# Unlocking Casio fx-82ES to Casio fx-991ES



## CA50 (Dec 27, 2011)

This is a guide to unlock your Casio Scientific calculator to a higher version with more features. 
I have tested it with my own fx-82ES and it worked.

This mod will unlock model number fx-82ES/83ES/85ES to fx-991ES
Generally 82ES comes with 249 functions function and when the "setup" button is presses, only 3 functions are listed, whereas 991ES comes with 403 functions and when the "setup" button is presses, only 8 functions are listed, by this you can differentiate between the two 

*
Steps:
1. Check what version you have - on the back, just above the made in China sign, there is a letter in a circle: if it’s a B, unlucky because you can’t do the mod, however if it’s an A you can.

2. Open up your calculator - on the back there are six screws, using a Phillips screw driver, remove these and then lift off the back, revealing the circuit board.

3. Find the P4 jumper - on the circuit board there are six screws, between the middle two is a little white P4, to the right of this is a small split silver circle. Take your graphite pencil and colour this, making sure the whole thing is covered.

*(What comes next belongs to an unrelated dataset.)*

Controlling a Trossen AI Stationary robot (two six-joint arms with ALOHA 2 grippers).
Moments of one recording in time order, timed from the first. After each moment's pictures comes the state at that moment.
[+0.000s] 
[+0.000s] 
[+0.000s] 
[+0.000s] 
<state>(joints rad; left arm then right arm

4. Put it back together-now put the back, back on and screw the screws into the holes.*

*Original Setup Screen*
*i44.tinypic.com/5popjb.jpg

*After Unlocking*
*i43.tinypic.com/fcs3mt.jpg

Please share your result. Please note that i will not be responsible if your calculator goes kaput.

Source:
Modding an fx-82ES/83ES into a 991ES - YouTube
hackear calculadora casio fx-82es - Taringa!
How to upgrade your fx-82es, fx-83es and fx-85es to a fx991es - The Student Room


----------



## CA50 (Dec 29, 2011)

Anyone tried this trick ??


----------



## MetalheadGautham (Dec 30, 2011)

This works but has some issues. The buttons labeling around number keys for alternate functions does not change so users may be confused. And these days lots of B models are present.

Considering most FX-991ES usage is by engineering students writing their term exams, few 100 rupees to avoid confusion during exam is justified


----------



## CA50 (Dec 30, 2011)

thats definitely true, this is just a trick to unlock. 

If one can live with the unlock then its OK, else one can consider this as a fun stuff


----------